Instructions for the task
An exact copy of the data below is required; return it in full.

-- Data provided follows --

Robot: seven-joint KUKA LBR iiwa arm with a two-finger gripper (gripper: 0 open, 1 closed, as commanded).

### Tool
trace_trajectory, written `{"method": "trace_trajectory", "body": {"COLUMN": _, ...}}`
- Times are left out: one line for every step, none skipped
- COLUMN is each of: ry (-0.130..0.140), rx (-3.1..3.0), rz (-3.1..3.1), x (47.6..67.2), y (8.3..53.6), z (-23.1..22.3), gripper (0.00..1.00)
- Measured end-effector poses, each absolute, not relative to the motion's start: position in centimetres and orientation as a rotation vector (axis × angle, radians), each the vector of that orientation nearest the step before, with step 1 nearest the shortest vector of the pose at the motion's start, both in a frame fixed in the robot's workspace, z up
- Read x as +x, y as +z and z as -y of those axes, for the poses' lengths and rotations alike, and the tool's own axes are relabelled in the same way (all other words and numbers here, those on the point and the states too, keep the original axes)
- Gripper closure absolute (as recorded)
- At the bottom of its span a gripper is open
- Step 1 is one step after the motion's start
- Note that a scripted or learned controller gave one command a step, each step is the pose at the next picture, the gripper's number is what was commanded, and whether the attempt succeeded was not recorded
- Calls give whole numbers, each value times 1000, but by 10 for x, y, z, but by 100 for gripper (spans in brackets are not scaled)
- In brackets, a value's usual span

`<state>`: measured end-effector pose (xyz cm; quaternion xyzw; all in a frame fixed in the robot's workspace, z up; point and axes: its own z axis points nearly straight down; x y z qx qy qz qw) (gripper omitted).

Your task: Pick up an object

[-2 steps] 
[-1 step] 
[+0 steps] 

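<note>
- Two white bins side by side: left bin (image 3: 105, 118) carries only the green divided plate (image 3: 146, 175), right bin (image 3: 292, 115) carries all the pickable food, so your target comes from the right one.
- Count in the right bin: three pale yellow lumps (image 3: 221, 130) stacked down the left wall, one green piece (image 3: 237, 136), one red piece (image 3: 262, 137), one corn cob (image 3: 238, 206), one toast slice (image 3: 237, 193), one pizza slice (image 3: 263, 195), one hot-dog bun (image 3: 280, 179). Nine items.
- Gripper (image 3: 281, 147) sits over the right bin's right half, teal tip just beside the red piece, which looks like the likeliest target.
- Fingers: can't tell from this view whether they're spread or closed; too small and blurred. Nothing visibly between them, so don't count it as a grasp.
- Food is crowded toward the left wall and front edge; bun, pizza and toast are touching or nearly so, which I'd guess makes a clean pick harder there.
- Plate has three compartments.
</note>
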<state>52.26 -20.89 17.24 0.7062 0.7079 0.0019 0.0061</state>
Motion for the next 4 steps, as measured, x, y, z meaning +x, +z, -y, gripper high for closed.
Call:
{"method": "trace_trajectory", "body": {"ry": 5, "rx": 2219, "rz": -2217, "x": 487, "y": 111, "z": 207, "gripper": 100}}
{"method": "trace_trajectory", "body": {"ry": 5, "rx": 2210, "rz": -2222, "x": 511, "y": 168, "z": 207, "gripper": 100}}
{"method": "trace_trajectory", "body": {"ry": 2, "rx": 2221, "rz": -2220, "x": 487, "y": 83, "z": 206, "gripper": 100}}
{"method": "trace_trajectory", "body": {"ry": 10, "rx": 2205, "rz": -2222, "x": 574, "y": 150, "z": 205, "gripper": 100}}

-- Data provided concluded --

Exercise result
Robot: seven-joint KUKA LBR iiwa arm with a two-finger gripper (gripper: 0 open, 1 closed, as commanded).

### Tool
trace_trajectory, written `{"method": "trace_trajectory", "body": {"COLUMN": _, ...}}`
- Times are left out: one line for every step, none skipped
- COLUMN is each of: ry (-0.130..0.140), rx (-3.1..3.0), rz (-3.1..3.1), x (47.6..67.2), y (8.3..53.6), z (-23.1..22.3), gripper (0.00..1.00)
- Measured end-effector poses, each absolute, not relative to the motion's start: position in centimetres and orientation as a rotation vector (axis × angle, radians), each the vector of that orientation nearest the step before, with step 1 nearest the shortest vector of the pose at the motion's start, both in a frame fixed in the robot's workspace, z up
- Read x as +x, y as +z and z as -y of those axes, for the poses' lengths and rotations alike, and the tool's own axes are relabelled in the same way (all other words and numbers here, those on the point and the states too, keep the original axes)
- Gripper closure absolute (as recorded)
- At the bottom of its span a gripper is open
- Step 1 is one step after the motion's start
- Note that a scripted or learned controller gave one command a step, each step is the pose at the next picture, the gripper's number is what was commanded, and whether the attempt succeeded was not recorded
- Calls give whole numbers, each value times 1000, but by 10 for x, y, z, but by 100 for gripper (spans in brackets are not scaled)
- In brackets, a value's usual span

`<state>`: measured end-effector pose (xyz cm; quaternion xyzw; all in a frame fixed in the robot's workspace, z up; point and axes: its own z axis points nearly straight down; x y z qx qy qz qw) (gripper omitted).

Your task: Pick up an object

[-2 steps] 
[-1 step] 
[+0 steps] 

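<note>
- Two white bins side by side: left bin (image 3: 105, 118) carries only the green divided plate (image 3: 146, 175), right bin (image 3: 292, 115) carries all the pickable food, so your target comes from the right one.
- Count in the right bin: three pale yellow lumps (image 3: 221, 130) stacked down the left wall, one green piece (image 3: 237, 136), one red piece (image 3: 262, 137), one corn cob (image 3: 238, 206), one toast slice (image 3: 237, 193), one pizza slice (image 3: 263, 195), one hot-dog bun (image 3: 280, 179). Nine items.
- Gripper (image 3: 281, 147) sits over the right bin's right half, teal tip just beside the red piece, which looks like the likeliest target.
- Fingers: can't tell from this view whether they're spread or closed; too small and blurred. Nothing visibly between them, so don't count it as a grasp.
- Food is crowded toward the left wall and front edge; bun, pizza and toast are touching or nearly so, which I'd guess makes a clean pick harder there.
- Plate has three compartments.
</note>
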<state>52.26 -20.89 17.24 0.7062 0.7079 0.0019 0.0061</state>
Motion for the next 4 steps, as measured, x, y, z meaning +x, +z, -y, gripper high for closed.
Call:
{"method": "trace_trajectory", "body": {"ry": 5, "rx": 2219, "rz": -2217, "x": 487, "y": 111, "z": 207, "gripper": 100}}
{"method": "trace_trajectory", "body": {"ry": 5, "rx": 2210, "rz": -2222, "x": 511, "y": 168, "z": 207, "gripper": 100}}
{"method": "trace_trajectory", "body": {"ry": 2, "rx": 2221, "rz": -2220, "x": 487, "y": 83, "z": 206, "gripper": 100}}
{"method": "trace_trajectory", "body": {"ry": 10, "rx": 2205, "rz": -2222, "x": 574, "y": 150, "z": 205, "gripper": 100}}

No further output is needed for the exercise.